Understanding sequence errors in analysis of short tandem repeats through optimisation of a library preparation protocol utilising unique molecular indices

Abstract: In the last few years massively parallel sequencing (MPS) has become important for forensic DNA analysis by providing new and broader possibilities, such as increased discrimination power for short tandem repeat (STR) analyses. An imperative part of MPS analysis is library preparation where there is a fundamental reliability on in vitro DNA polymerisation, which is prone to errors. In this project, a two-step polymerase chain reaction-based (PCR) library preparation protocol which utilises unique molecular indices was optimised for analysis of STRs. By investigating the effects of varying DNA polymerases with different properties, annealing temperature and cycles, the study aimed to improve the understanding of the nature of polymerisation errors and the effect on STR-MPS sequencing data. It was observed that the type of DNA polymerase used in the barcode-incorporating PCR step greatly impacts the generation of target specific reads.
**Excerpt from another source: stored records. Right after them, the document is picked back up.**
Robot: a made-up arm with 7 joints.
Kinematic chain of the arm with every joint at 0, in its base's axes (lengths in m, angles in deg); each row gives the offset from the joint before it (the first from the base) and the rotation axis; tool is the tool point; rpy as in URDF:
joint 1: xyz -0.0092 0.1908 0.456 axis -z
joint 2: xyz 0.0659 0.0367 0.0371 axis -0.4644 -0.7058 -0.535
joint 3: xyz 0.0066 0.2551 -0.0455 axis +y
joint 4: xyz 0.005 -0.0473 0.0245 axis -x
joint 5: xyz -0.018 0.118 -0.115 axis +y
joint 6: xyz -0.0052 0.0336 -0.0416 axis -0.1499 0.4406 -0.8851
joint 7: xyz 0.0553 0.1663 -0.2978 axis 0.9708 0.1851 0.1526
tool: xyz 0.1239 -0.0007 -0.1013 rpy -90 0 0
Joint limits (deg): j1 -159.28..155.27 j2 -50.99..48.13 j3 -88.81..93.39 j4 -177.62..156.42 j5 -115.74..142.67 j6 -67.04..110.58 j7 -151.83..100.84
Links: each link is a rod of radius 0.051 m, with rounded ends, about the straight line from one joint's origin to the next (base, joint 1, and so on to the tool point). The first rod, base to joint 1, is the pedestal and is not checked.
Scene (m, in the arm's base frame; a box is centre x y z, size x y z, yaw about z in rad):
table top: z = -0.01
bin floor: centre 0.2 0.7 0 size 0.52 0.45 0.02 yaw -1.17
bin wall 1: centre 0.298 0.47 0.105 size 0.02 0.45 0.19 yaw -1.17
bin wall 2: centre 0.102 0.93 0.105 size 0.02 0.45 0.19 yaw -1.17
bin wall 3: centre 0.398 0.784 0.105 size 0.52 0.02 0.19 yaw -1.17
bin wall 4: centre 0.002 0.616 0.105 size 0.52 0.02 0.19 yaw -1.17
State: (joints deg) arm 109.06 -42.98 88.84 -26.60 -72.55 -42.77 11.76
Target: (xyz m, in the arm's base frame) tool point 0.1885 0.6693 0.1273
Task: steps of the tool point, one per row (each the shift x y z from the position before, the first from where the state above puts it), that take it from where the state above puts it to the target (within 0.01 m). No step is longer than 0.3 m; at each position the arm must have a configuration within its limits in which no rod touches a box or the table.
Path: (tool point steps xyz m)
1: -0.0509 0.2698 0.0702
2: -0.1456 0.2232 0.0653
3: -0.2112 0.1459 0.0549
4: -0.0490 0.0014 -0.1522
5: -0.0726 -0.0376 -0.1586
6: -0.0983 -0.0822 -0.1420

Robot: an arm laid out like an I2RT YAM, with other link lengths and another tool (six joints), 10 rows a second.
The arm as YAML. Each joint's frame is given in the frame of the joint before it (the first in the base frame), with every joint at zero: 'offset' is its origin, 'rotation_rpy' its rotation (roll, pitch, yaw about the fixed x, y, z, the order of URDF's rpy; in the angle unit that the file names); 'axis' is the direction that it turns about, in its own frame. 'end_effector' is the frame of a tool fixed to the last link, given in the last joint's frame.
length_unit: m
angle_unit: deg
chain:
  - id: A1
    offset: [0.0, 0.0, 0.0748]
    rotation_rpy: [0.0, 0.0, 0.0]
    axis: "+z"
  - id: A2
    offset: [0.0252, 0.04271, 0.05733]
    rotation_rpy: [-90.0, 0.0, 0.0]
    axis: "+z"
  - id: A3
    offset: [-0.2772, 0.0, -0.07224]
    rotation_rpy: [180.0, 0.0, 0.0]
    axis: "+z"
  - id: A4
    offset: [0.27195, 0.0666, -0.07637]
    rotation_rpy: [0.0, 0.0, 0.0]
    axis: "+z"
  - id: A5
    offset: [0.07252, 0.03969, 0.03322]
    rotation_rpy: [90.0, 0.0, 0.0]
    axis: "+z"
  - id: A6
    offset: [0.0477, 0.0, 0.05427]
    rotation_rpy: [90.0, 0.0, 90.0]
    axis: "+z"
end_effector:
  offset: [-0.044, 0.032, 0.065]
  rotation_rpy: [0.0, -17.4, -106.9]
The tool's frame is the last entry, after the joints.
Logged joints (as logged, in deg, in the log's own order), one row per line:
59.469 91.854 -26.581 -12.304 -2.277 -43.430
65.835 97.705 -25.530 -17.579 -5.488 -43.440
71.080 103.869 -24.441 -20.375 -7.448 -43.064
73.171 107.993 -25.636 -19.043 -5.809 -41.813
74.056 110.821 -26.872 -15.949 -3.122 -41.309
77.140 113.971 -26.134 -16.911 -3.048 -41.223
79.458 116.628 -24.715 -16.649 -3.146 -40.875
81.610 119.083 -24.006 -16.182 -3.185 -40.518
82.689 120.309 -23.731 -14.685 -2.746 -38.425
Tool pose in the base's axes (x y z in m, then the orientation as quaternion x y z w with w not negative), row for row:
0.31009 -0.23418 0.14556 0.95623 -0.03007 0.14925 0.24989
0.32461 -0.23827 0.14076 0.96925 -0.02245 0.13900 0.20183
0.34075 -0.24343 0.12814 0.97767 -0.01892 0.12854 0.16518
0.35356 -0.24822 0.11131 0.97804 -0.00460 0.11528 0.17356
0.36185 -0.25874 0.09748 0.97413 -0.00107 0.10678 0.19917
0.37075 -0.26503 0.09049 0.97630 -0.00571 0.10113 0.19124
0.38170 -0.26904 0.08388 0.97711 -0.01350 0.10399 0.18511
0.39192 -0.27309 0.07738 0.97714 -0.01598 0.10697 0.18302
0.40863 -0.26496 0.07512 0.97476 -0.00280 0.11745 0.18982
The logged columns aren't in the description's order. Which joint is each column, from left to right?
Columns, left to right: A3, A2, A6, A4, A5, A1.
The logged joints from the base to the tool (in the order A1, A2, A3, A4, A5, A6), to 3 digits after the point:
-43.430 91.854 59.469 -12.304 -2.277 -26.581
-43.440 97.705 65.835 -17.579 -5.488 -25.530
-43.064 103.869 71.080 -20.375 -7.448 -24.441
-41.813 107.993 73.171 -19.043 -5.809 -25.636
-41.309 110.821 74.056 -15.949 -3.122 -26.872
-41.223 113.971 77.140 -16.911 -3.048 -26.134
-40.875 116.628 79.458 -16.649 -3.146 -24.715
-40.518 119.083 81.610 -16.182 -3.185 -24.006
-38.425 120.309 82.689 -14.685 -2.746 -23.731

Platinum SuperFi II generated an average of 51% reads recognised to an STR marker while Phusion Hot Start II HF generated an average of 8% recognised reads. Furthermore, we found that increasing the annealing temperature from 58°C to 62°C resulted in an average reduction of 57% of the target specific yield while the proportion of the reads that generated the correct genotype was observed at above 94% for all samples. The protocol was evaluated by analysing two-person DNA mixtures of different proportions. It was shown that the correct genotype of the minor contributor was detected down to 1:49 proportion mixtures with 5ng total DNA template input. In conclusion, it has been shown that the type of DNA polymerase and PCR conditions greatly impact the target specific yield but that the incorporation of unique molecular indices (UMIs) effectively reduces sequence errors to ~5%, regardless of reaction conditions. These results have generated a better understanding of amplification efficiency and sequencing errors and may be applied to guide future optimisation of MPS assays.